REQUIRED WORK: Please give again, word for word, the lines that lie between the start of the listing below and the line with "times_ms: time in", both included.

DATASET RECORDS:
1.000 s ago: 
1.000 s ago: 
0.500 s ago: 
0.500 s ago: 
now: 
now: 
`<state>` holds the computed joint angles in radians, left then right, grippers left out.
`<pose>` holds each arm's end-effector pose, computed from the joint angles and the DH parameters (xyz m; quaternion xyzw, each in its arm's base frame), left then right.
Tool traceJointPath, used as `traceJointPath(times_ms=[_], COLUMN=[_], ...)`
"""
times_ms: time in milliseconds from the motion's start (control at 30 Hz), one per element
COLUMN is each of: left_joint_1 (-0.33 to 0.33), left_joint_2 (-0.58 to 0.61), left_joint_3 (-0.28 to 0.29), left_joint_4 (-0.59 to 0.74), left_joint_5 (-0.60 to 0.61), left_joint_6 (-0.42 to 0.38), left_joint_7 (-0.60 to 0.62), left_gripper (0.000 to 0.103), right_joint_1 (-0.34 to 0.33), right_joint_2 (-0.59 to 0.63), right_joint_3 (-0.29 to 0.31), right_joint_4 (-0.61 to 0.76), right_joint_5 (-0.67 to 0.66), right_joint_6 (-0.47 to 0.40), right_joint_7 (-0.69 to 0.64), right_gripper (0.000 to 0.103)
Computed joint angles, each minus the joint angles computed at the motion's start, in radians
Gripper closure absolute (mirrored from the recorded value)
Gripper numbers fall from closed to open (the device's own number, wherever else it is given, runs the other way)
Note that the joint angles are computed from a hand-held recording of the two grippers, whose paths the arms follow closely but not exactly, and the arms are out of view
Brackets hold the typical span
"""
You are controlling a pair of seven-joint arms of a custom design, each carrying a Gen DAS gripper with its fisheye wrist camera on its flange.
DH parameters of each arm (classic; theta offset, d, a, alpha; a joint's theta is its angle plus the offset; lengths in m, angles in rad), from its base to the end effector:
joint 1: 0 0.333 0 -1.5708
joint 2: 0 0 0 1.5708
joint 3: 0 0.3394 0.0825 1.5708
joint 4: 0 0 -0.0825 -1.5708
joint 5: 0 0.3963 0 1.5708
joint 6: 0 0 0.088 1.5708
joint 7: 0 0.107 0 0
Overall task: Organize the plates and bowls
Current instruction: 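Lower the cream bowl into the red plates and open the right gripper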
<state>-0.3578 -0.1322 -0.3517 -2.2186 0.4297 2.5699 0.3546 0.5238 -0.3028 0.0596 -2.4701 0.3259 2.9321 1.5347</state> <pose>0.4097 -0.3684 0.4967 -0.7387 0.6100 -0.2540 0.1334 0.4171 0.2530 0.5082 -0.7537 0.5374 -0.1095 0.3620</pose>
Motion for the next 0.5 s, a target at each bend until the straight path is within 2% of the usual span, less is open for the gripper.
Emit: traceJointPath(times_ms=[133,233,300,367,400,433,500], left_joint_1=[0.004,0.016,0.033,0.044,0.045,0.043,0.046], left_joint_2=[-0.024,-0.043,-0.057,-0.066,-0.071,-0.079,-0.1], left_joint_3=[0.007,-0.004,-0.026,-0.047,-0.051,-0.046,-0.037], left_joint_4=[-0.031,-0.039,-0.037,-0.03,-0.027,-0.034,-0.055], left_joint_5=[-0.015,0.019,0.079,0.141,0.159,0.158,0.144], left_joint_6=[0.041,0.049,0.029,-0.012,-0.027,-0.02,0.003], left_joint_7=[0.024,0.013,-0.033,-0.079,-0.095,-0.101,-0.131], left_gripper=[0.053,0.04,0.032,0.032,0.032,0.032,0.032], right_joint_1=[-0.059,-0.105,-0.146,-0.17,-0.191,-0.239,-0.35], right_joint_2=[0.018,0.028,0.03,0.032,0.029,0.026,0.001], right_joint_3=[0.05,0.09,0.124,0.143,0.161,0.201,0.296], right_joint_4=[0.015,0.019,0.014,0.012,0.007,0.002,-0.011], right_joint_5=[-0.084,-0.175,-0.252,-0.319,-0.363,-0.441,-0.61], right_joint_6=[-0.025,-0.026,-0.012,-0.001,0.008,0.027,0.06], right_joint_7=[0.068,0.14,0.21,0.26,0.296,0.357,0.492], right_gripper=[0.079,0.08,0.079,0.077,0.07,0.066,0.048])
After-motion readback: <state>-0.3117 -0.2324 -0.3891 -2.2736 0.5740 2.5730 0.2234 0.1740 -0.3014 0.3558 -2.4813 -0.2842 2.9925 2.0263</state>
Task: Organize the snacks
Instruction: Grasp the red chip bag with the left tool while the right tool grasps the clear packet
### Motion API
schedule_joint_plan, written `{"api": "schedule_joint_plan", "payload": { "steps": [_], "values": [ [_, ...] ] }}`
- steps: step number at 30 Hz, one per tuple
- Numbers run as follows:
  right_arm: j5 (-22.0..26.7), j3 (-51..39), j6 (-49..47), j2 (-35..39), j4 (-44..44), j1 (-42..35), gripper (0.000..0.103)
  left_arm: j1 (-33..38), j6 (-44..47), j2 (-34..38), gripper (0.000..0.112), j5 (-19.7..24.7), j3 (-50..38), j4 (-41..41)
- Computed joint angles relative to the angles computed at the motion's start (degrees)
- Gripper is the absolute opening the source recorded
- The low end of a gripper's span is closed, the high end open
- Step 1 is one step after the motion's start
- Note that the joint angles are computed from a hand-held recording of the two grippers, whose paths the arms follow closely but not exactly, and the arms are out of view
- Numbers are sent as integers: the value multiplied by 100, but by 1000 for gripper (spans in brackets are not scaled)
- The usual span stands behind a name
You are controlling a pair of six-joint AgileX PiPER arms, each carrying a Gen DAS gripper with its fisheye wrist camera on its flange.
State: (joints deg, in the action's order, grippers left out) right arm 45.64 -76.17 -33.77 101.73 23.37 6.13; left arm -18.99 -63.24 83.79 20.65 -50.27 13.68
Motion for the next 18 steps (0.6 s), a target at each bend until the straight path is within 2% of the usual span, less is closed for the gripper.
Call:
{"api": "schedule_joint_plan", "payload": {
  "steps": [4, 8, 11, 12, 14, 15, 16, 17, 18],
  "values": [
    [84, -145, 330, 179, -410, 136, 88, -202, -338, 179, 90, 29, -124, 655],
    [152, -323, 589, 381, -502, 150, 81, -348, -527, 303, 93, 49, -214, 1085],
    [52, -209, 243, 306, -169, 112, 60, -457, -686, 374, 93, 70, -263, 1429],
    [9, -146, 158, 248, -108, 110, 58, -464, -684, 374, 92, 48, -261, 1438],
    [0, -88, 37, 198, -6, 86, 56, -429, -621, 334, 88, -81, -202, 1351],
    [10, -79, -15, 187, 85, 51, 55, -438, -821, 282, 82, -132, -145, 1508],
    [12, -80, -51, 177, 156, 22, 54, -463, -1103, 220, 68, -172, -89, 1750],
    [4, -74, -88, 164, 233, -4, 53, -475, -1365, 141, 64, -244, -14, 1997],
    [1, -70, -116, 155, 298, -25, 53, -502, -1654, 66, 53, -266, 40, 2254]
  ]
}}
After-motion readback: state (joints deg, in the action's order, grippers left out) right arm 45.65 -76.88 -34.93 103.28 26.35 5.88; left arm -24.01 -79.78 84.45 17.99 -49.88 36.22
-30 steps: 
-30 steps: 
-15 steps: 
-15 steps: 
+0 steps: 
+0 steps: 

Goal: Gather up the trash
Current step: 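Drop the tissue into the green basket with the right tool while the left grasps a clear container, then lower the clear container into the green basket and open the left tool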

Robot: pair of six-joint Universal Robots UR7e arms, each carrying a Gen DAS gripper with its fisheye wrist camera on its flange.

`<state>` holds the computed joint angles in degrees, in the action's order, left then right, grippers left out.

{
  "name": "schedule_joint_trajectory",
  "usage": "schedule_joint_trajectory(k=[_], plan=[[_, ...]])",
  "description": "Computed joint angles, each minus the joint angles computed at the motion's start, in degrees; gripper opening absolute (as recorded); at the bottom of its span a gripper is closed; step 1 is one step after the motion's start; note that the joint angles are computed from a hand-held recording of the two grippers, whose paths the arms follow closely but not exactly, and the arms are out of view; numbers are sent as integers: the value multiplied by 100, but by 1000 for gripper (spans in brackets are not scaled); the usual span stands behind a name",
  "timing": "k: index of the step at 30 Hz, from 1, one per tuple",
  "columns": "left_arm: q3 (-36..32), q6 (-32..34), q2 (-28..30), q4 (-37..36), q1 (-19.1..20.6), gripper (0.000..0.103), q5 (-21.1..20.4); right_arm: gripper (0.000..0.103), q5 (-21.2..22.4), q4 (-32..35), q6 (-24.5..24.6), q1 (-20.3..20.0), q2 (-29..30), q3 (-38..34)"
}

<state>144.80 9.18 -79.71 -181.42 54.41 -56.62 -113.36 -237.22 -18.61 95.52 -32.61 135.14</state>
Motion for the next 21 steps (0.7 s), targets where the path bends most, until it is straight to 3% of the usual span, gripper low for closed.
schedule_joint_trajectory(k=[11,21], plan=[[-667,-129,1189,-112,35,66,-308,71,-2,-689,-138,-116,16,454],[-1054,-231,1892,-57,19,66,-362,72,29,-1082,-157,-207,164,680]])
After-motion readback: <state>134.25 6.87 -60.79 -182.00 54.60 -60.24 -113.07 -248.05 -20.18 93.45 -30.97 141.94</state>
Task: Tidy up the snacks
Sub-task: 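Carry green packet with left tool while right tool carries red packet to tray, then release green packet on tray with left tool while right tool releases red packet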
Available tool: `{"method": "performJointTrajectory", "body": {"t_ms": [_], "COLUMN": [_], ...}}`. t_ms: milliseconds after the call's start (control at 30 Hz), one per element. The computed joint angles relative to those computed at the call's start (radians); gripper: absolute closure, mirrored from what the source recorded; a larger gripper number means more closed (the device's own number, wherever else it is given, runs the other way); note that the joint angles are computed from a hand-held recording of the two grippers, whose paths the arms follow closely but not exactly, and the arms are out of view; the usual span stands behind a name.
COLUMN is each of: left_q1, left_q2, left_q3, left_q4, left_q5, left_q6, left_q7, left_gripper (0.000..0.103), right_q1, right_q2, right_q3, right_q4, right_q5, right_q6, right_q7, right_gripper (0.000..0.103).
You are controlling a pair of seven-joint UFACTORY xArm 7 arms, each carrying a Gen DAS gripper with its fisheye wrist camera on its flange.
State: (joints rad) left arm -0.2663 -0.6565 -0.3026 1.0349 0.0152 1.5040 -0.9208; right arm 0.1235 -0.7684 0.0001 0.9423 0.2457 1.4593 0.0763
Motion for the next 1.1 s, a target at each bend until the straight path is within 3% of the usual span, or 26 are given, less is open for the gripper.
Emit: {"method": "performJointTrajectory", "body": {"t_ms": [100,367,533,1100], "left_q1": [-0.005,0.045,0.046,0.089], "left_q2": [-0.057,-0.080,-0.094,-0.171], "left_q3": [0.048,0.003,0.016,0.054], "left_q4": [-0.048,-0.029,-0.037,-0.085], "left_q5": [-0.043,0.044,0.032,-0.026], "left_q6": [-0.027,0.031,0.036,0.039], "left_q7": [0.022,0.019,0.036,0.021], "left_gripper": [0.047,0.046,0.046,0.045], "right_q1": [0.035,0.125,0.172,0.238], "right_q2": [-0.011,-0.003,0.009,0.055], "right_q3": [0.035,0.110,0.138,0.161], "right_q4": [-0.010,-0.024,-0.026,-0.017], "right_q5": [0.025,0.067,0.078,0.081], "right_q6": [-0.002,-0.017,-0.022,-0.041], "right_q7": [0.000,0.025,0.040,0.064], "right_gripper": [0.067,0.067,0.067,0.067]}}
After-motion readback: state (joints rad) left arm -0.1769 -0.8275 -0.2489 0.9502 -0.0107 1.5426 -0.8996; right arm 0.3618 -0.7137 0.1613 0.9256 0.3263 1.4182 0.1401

RESPONSE AREA:
1.000 s ago: 
1.000 s ago: 
0.500 s ago: 
0.500 s ago: 
now: 
now: 
`<state>` holds the computed joint angles in radians, left then right, grippers left out.
`<pose>` holds each arm's end-effector pose, computed from the joint angles and the DH parameters (xyz m; quaternion xyzw, each in its arm's base frame), left then right.
Tool traceJointPath, used as `traceJointPath(times_ms=[_], COLUMN=[_], ...)`
"""
times_ms: time in milliseconds from the motion's start (control at 30 Hz), one per element

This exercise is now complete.